- [Task description]
Please print the full listing below exactly, but not the pictures in it.

- [Available data]
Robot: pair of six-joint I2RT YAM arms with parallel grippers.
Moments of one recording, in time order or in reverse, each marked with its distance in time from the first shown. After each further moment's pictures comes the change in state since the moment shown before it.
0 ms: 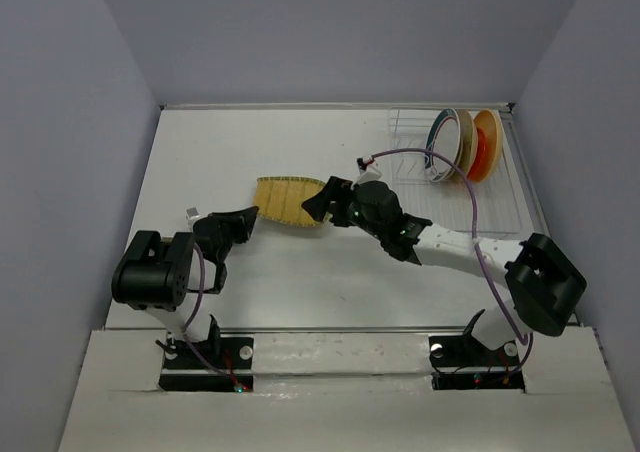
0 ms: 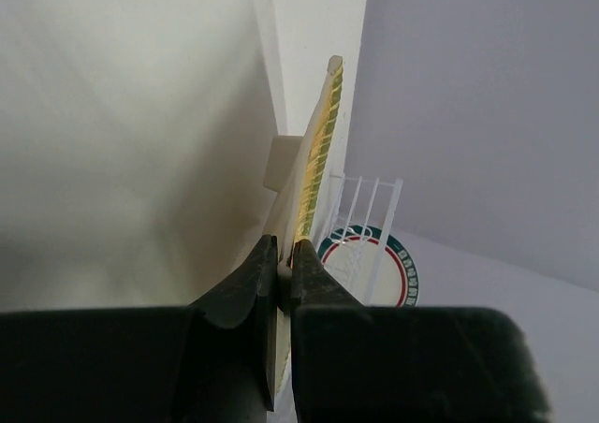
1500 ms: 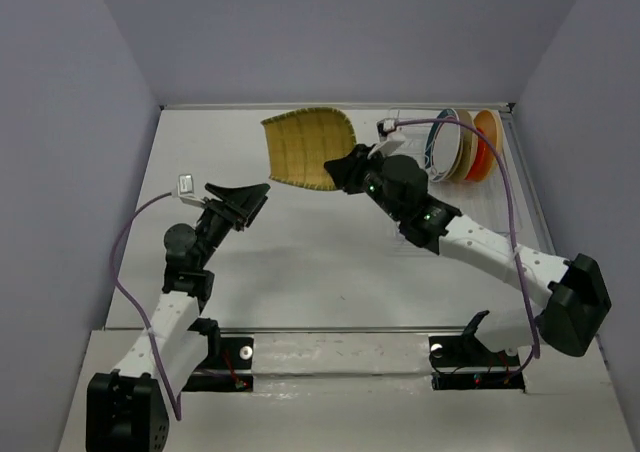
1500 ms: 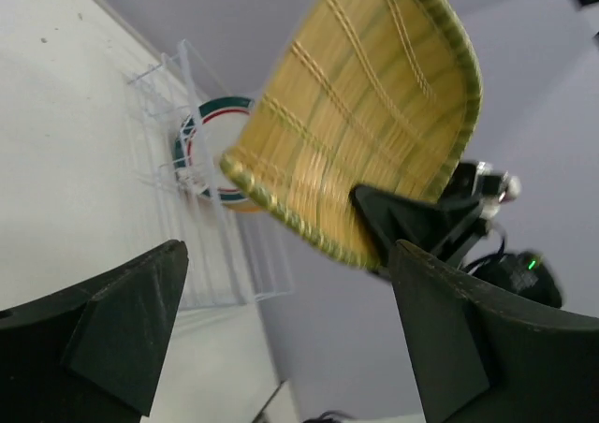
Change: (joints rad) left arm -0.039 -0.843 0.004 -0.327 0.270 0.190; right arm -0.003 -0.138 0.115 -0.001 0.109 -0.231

- [Exercise output]
Robot: pair of six-joint I2RT YAM arms with parallel grippers.
Moments of one recording, in time order or in reverse, each marked with its distance in time from the first shown. After each further moment's pictures comes the change in state since the moment shown before it.
0 ms: 
0 ms: 
1500 ms: 
1500 ms: 
Change: (joints rad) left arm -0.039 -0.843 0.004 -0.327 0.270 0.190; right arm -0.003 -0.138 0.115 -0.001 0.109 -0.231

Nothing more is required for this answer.